Refer to Note 8 for additional information related to the tax litigation. Refer to Note 12 for additional information on the Company’s productivity and reinvestment program. Refer to Note 15 for additional information on the fairlife acquisition. Refer to Note 16 for the impact these charges had on our operating segments and Corporate.
Other Nonoperating Items
Interest Expense
During the three and six months ended July 2, 2021, the Company recorded charges of $592 million and $650 million, respectively, related to the extinguishment of long-term debt.
Equity Income (Loss) — Net
During the three and six months ended July 1, 2022, the Company recorded net charges of $35 million and $30 million, respectively. During the three and six months ended July 2, 2021, the Company recorded net charges of $60 million and $23 million, respectively. These amounts represent the Company’s proportionate share of significant operating and nonoperating items recorded by certain of our equity method investees. Refer to Note 16 for the impact these items had on our operating segments and Corporate.
Other Income (Loss) — Net
During the three months ended July 1, 2022, the Company recorded a net loss of $267 million related to realized and unrealized gains and losses on equity securities and trading debt securities as well as realized gains and losses on available-for-sale debt securities and recorded an other-than-temporary impairment charge of $96 million related to an equity method investee in Russia.
During the six months ended July 1, 2022, the Company recorded a net loss of $371 million related to realized and unrealized gains and losses on equity securities and trading debt securities as well as realized gains and losses on available-for-sale debt securities and recorded an other-than-temporary impairment charge of $96 million related to an equity method investee in Russia.
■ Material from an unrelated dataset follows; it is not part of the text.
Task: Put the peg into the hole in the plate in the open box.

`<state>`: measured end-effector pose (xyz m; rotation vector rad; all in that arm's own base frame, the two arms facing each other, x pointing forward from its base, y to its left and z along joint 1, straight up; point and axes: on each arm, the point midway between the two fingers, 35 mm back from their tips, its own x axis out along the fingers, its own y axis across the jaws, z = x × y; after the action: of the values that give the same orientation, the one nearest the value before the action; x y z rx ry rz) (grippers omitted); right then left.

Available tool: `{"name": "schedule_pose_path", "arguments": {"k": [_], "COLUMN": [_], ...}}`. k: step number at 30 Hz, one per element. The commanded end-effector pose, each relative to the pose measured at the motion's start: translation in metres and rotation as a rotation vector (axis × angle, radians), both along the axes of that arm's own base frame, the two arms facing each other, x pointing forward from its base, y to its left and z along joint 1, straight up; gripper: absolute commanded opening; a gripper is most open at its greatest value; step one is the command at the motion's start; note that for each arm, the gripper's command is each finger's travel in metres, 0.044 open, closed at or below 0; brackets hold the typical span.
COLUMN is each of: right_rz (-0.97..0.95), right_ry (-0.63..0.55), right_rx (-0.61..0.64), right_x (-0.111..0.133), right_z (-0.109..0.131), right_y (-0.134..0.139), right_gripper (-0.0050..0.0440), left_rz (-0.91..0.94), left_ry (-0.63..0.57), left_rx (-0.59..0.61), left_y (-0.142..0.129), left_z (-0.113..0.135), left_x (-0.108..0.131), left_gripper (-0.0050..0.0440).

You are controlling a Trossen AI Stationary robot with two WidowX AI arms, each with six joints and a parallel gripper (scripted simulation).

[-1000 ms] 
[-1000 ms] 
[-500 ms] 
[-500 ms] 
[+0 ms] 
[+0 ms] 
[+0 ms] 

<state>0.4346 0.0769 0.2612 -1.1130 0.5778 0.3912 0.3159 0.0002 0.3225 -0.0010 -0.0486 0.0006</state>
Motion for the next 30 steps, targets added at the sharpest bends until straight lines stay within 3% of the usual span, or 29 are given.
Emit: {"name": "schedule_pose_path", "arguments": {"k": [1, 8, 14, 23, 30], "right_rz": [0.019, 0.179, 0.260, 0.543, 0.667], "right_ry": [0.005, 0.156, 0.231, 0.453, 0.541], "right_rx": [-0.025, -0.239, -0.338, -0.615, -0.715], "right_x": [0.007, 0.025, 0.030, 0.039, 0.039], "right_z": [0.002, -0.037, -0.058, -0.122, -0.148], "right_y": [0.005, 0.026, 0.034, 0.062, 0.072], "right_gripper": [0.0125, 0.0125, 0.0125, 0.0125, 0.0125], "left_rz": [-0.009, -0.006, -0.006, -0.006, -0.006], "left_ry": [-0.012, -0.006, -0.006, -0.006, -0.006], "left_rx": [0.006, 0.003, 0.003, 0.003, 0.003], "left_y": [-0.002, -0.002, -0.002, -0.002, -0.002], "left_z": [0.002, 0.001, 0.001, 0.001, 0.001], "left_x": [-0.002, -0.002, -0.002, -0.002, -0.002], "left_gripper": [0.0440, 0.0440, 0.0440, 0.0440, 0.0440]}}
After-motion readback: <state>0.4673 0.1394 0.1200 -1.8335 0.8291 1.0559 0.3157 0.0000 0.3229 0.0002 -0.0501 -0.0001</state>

The Company also recorded a net loss of $24 million as a result of one of our equity method investees issuing additional shares of its stock.
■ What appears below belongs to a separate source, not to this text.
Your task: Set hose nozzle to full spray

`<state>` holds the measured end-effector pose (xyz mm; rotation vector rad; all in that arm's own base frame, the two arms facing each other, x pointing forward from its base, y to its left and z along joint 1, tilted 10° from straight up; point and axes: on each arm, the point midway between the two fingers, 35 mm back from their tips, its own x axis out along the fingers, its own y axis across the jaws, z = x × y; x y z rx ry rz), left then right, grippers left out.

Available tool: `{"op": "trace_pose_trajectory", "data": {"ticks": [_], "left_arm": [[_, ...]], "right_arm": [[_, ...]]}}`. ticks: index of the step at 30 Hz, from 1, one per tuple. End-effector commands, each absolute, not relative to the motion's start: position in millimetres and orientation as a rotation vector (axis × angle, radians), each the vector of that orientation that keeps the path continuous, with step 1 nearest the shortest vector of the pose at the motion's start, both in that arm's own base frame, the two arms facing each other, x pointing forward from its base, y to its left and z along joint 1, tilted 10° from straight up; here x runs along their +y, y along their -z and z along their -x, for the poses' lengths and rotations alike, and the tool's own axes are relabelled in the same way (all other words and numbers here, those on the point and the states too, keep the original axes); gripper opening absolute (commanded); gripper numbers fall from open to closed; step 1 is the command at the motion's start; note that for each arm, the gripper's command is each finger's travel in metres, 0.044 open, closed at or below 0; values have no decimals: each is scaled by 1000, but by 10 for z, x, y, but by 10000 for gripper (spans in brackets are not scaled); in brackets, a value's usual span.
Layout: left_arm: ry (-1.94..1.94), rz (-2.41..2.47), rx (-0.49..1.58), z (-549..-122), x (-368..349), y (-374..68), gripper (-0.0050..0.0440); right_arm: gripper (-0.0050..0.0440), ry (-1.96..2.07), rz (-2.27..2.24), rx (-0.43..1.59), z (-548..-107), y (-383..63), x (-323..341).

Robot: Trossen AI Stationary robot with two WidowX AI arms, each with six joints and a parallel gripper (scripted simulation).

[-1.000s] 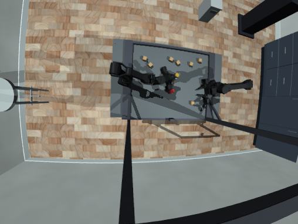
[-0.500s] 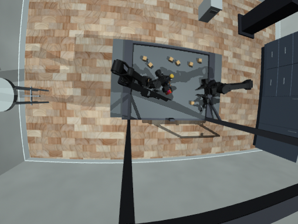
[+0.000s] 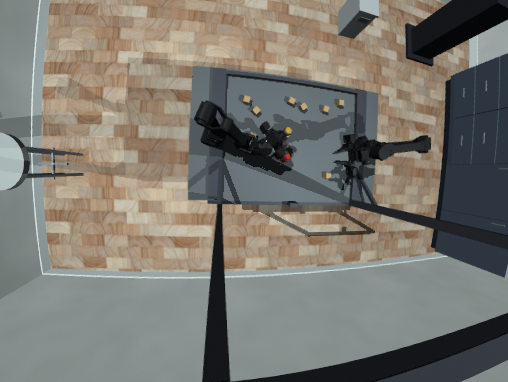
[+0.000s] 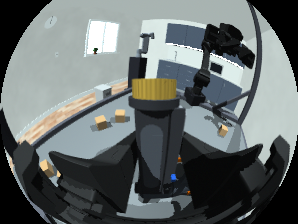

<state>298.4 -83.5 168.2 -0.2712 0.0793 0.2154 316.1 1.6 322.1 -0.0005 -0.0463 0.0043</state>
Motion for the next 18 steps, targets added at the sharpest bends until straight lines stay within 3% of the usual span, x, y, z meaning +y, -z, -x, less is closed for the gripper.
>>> {"op": "trace_pose_trajectory", "data": {"ticks": [1, 18], "left_arm": [[-217, 296, 55, -2994, -843, -1759, 173], [-216, 291, 63, -3016, -855, -1583, 173]], "right_arm": [[173, -8, -1, -65, -3147, -3288, 20], [173, -8, -1, -65, -3147, -3288, 20]]}}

During the three months ended July 2, 2021, the Company recognized a net gain of $695 million related to the sale of our ownership interest in CCA, an equity method investee. Additionally, the Company recognized a net gain of $203 million related to realized and unrealized gains and losses on equity securities and trading debt securities as well as realized gains and losses on available-for-sale debt securities. The Company also recorded pension settlement charges of $29 million related to our strategic realignment initiatives.
During the six months ended July 2, 2021, the Company recognized a net gain of $695 million related to the sale of our ownership interest in CCA, an equity method investee. Additionally, the Company recognized a net gain of $336 million related to realized and unrealized gains and losses on equity securities and trading debt securities as well as realized gains and losses on available-for-sale debt securities. The Company also recorded pension settlement charges of $83 million related to our strategic realignment initiatives.
Refer to Note 2 for additional information on the sale of our ownership interest in CCA. Refer to Note 4 for additional information on equity and debt securities. Refer to Note 15 for additional information on the impairment charge and one of our equity method investees issuing additional shares of its stock. Refer to Note 16 for the impact these items had on our operating segments and Corporate.